I wasn’t the only one who thought so. Broadway was bustling with people bearing frozen treats. I stopped to pet one friendly black Labrador in a forest-green collar who seemed intent on getting in on the action.
“Sorry, buddy,” I told him. “I have a strict policy against sharing food.”
“Kalam, stop!” His mortified owner apologized and tugged him away, though not before his muscular tail gave my calf a hard thump goodbye.
I should have been working on my screenplay.
I knew that, and not just because I’d just glimpsed another text from Yaz saying something to that effect.
The truth was, every time I had tried to make progress on my romcom, all I could do was rehash all the heartbreak from the last few months.

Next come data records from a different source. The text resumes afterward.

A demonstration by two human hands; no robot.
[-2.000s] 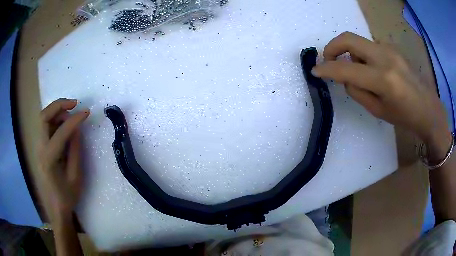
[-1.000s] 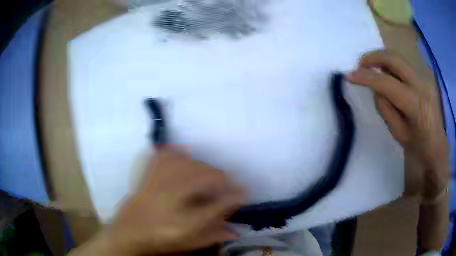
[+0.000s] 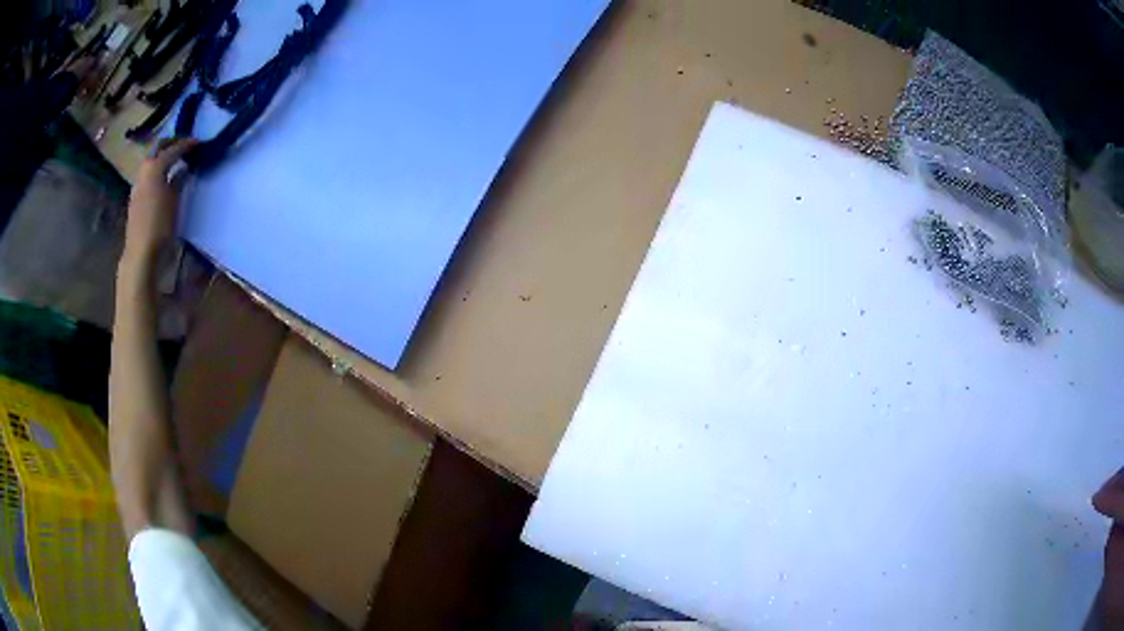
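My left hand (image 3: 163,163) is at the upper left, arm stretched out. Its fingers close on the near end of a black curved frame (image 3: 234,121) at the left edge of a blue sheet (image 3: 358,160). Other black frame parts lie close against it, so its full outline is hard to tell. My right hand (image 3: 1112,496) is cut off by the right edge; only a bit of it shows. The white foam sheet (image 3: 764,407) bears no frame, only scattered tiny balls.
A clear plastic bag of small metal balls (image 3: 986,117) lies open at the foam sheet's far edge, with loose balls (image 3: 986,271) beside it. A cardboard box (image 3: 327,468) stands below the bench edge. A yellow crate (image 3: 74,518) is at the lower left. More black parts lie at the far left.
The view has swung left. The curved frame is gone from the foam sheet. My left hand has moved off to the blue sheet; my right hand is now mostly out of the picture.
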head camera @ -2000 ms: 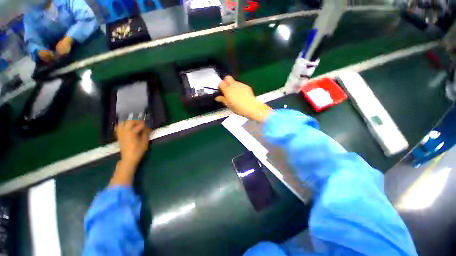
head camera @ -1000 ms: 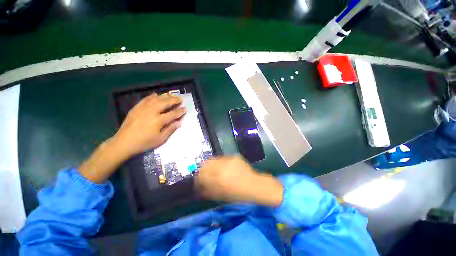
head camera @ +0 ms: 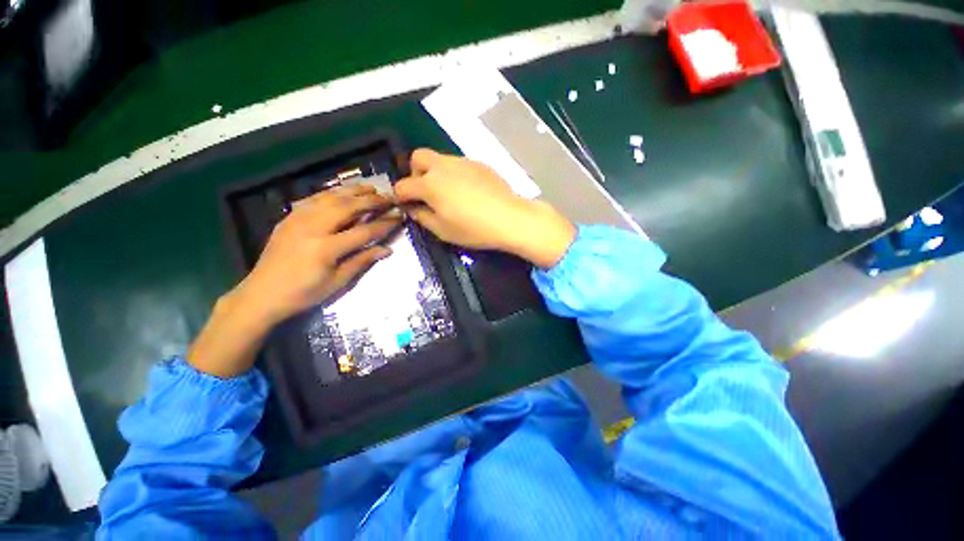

Every word of fiction I had tried to craft had turned into a thinly veiled memoir.
Maybe that was why writing the Duke of Harding’s exploits had been so freeing.
Putting words into his mouth—the kind of words I wished someone would say to me—was not an exercise in memory, but in hope.
Hope that someday the dating app gods would smile on me and produce someone who wouldn’t find it a hardship to wake up next to me two mornings in a row.
Or run errands with me on a busy Saturday morning or spend Sundays lazing in bed with pancakes and a good book.
Hope that someday someone would decide I was worth sticking around for.